Philip Glass est bien connu pour ses bandes originales de films, son habileté à planter un décor en quelques accords répétés et délicatement modulés. Ce talent singulier a séduit plus d’un cinéaste, d’Hollywood et d’ailleurs. Citons, parmi d’autres : Martin Scorsese (Kundun, 1997), Stephen Daldry (The Hours, 2002), Peter Weir (The Truman Show, 1998) ou encore Woody Allen (Cassandra’s Dream, 2007). Aussi, lorsqu’en 1998 les studios Universal s’apprêtent à rééditer Dracula (1931) dans la collection « Classic Monsters », c’est tout naturellement vers Philip Glass qu’ils se tournent pour lui tailler une musique originale sur mesure. Le chef-d’œuvre de Tod Browning en était en effet jusque-là dépourvu – seule l’illustration sonore des génériques de début et de fin était précisée, le premier avec un extrait du Lac des cygnes de Tchaïkovski, le second avec l’ouverture des Maîtres chanteurs de Nuremberg de Wagner. Si les uns mettent cet oubli sur le compte de la Grande Dépression qui sévit alors, ou d’une technologie encore trop balbutiante pour être entrée dans les mœurs, d’autres avancent l’hypothèse d’une volonté du réalisateur : en n’utilisant aucune musique, Tod Browning aurait compté sur l’inimitable accent roumano-hongrois du grand Béla Lugosi pour donner au film son ambiance sonore immédiatement reconnaissable.

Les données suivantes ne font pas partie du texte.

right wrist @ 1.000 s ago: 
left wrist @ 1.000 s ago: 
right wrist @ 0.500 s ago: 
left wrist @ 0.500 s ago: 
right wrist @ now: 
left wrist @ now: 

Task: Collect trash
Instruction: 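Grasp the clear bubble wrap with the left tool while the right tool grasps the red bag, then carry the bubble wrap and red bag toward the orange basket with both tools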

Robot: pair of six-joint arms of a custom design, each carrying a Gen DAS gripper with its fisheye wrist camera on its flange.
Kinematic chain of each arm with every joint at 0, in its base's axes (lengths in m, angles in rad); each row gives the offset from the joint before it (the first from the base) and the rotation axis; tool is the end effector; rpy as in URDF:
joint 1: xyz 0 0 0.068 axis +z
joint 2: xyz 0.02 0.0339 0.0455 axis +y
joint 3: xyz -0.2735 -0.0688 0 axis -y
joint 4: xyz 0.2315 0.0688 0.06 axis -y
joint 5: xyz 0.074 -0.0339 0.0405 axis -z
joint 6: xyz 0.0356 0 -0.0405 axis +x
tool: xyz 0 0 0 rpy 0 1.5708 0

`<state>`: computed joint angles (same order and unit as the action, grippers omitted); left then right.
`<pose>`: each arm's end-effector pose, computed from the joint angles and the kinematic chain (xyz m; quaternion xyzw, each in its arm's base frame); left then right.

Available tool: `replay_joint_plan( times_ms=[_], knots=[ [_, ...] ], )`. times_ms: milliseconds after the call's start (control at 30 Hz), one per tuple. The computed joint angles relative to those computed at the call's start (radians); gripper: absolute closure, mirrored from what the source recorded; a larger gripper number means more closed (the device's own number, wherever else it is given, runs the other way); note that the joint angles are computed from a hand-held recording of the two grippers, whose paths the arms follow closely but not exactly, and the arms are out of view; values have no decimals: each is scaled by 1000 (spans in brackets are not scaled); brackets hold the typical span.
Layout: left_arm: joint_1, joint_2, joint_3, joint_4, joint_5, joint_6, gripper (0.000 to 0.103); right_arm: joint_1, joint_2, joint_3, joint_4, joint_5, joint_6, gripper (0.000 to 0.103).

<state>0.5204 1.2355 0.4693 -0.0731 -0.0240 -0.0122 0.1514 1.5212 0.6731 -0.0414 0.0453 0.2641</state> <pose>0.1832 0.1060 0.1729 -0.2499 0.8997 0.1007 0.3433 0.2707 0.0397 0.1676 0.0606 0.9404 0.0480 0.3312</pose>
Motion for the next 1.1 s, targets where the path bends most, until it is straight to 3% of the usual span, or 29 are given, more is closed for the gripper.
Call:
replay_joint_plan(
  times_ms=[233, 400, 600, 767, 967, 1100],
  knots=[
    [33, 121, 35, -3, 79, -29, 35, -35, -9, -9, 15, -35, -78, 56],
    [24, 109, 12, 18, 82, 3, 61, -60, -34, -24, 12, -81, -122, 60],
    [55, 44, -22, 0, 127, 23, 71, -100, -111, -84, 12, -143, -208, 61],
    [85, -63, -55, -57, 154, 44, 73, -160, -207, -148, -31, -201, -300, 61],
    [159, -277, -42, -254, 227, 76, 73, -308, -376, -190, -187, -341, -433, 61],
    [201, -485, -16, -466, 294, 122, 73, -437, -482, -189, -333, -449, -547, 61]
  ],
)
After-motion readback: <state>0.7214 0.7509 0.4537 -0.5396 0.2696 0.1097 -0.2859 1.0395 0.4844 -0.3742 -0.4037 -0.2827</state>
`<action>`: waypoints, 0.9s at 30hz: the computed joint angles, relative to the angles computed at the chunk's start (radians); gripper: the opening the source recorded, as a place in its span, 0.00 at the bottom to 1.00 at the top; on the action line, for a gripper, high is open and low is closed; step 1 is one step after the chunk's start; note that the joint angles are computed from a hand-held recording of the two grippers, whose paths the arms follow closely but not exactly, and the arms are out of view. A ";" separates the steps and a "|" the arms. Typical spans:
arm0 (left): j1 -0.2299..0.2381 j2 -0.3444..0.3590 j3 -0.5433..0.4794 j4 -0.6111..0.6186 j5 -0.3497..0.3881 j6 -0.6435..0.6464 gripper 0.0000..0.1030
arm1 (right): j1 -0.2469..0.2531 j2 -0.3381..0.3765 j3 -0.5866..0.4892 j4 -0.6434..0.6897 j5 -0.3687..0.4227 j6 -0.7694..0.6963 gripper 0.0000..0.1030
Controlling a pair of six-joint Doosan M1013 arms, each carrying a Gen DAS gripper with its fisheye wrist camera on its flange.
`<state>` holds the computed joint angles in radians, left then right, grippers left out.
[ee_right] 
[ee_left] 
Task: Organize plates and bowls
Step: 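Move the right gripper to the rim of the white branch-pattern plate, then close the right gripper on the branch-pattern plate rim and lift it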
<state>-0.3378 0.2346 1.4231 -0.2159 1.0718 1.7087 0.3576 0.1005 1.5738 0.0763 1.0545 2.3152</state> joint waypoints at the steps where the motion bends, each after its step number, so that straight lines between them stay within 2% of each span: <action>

C’est également le choix fait par Philip Glass en se contentant pour toute formation d’un quatuor à cordes – en l’occurrence le Kronos Quartet. Au reste, Dracula n’est pas la première musique de film de Philip Glass avec le Kronos Quartet : leur toute première collaboration, en 1985, autour du film Mishima de Paul Schrader, a donné naissance au Quatuor n° 5 du compositeur. « [Dracula] est un classique, écrit-il. J’ai eu le sentiment que la partition se devait de refléter l’atmosphère de cette fin du XIXe siècle – et le quatuor m’a paru être le choix le plus efficace et le plus évocateur en ce sens. J’ai voulu à tout prix éviter les gestes trop flagrants que l’on associe généralement aux films d’horreur. Avec le Kronos Quartet, nous sommes parvenus à mettre en relief les différents plans émotionnels du film. »
Cependant, le langage de Glass s’y prêtant avec bonheur, plusieurs arrangements sont par la suite réalisés par Michael Riesman. Collaborateur de longue date du compositeur, notamment au sein du Philip Glass Ensemble, celui-ci signe tout d’abord une Suite d’une trentaine de minutes, pour piano et cordes. Puis, en 2004, le succès de l’album qu’il consacre à son propre arrangement pour piano solo d’une autre bande originale, celle de The Hours de Stephen Daldry d’après Virginia Woolf, l’amène à renouveler l’expérience, cette fois avec la partition de Dracula. La version pour piano qu’il en livre est fidèle à la partition originelle. Ce que l’on y perd en poésie des couleurs – très romantique et sentimentale par endroits –, en expressivité du vibrato et en chaleurs de timbres du quatuor, on le gagne dans la dimension quasi orchestrale du piano et la possibilité d’enrichir grandement la palette harmonique.
S’ouvrant sur la scansion répétée d’accords tragiques – qui résonnent aussi bien comme une annonce du drame que comme les trois coups frappés avant le lever de rideau –, la partition de Dracula joue avec les codes du genre. Alternant clins d’œil au muet, commentaires de l’action et ponctuations quasi décoratives d’une scène (avec au passage quelques tableaux hautement romantiques et sentimentaux : ceux du « Château », de « l’Orage » ou du « Brouillard londonien » en particulier), Philip Glass offre à l’image un contrepoint sonore qui, plus qu’il ne la soutient, la charge d’une énergie quasi magnétique. C’est à la fois une œuvre fleuve, poétique, sombre et contrastée, et une musique qui se laisse par moment oublier. Pour mieux nous surprendre ensuite.